Orrore!…quel viso era maculato di larghe chiazze bianche....pareva che sulle guancie, sul naso, sulla fronte avesse nevicato....

Un grido di orrore e di pietà sfuggì alla gola dell'uomo. La donna, a capo chino, si allontanò rapida e sparì.

Di quell'incidente rimase per sempre a Francis Harding un brivido di terrore nelle carni. Ma un altro e più terribile ricordo egli doveva portar via dal suo soggiorno in quei tragici luoghi.

In quelle solitudini, lontano dalla civiltà e da ogni relazione sociale, egli aveva fatto la conoscenza d'un ingegnere francese arrivato laggiù per la costruzione d'una ferrovia. Non era certo una persona oltremodo simpatica, e in altre condizioni ed altri luoghi il timido e riservato Harding non avrebbe mai stretto amicizia con Jean Vital, egoista arrogante e amorale. Ma nelle deserte solitudini di quei luoghi, il sensuale libertino francese e il nordico asceta, affratellati dall'isolamento e dall'esilio, si confidavano ogni pensiero.
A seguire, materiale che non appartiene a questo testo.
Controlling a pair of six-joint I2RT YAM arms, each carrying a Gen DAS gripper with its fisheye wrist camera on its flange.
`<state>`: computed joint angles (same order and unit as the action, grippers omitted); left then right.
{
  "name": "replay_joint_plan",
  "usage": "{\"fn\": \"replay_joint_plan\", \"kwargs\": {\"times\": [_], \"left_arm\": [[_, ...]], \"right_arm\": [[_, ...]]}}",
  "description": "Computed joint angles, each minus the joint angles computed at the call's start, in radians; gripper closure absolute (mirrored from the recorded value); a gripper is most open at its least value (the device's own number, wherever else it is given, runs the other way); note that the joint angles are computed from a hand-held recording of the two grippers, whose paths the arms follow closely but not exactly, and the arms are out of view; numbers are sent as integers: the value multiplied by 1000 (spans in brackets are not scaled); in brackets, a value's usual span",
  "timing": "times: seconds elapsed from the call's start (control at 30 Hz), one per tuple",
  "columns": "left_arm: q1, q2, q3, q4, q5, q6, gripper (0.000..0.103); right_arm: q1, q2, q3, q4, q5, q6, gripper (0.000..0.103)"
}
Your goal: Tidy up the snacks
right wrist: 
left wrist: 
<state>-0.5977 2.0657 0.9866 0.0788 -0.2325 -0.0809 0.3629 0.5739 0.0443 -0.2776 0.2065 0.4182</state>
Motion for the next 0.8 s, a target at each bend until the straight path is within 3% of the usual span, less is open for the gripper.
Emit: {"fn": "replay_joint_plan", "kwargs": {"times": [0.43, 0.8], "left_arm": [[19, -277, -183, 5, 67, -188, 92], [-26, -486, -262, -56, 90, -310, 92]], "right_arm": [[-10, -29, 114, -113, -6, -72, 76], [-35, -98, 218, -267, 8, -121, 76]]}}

Così avvenne che Harding apprese da Vital, voluttuario impenitente, ch'egli aveva gettato gli occhi su una donna indigena convivente col quartier-mastro dei marinai inglesi. Era questa un bel tipo di donna color rame, dagli occhi languidi ed astuti sotto le palpebre socchiuse. Johnson, il quartier-mastro inglese che la teneva con sè, era dissoluto e brutale.

Un giorno il francese venne con aria soddisfatta e spavalda a trovare l'amico.

Ça marche! – esclamò ridendo; e gettandosi sulla sgangherata poltrona a dondolo, vanto e lusso del bungalow di Harding, incrociò le lunghe gambe nei pantaloni bianchi, trasse di tasca un sigaro e narrò al silenzioso dottore la sua fortuna.

– Iersera mentre quel bruto di Johnson era assente, sono andato davanti al loro bungalow e ho fischiato. Lei è uscita sulla porta.... e io subito, là.... à la six-quat'-deux! .... le ho schioccato un bacio sulla bocca.

– Siete imprudente, – disse Harding. – Se quella lo dice a Johnson!

– Bah! non lo dice, – fece Vital, soffiando verso il soffitto basso e nero una lunga boccata di fumo. – E poi, mio caro, in guerra e in amore, la fortuna è per il temerario. – E ridendo dell'aria preoccupata dell'amico, soggiunse: – E ne vuoi la prova? Stasera un sudicio monello negro m'ha seguito mentre lasciavo il cantiere. Credevo che volesse un soldo e gli ho applicato una pedata. Ma lui ha continuato a seguirmi. Allora ho capito che voleva dirmi qualche cosa.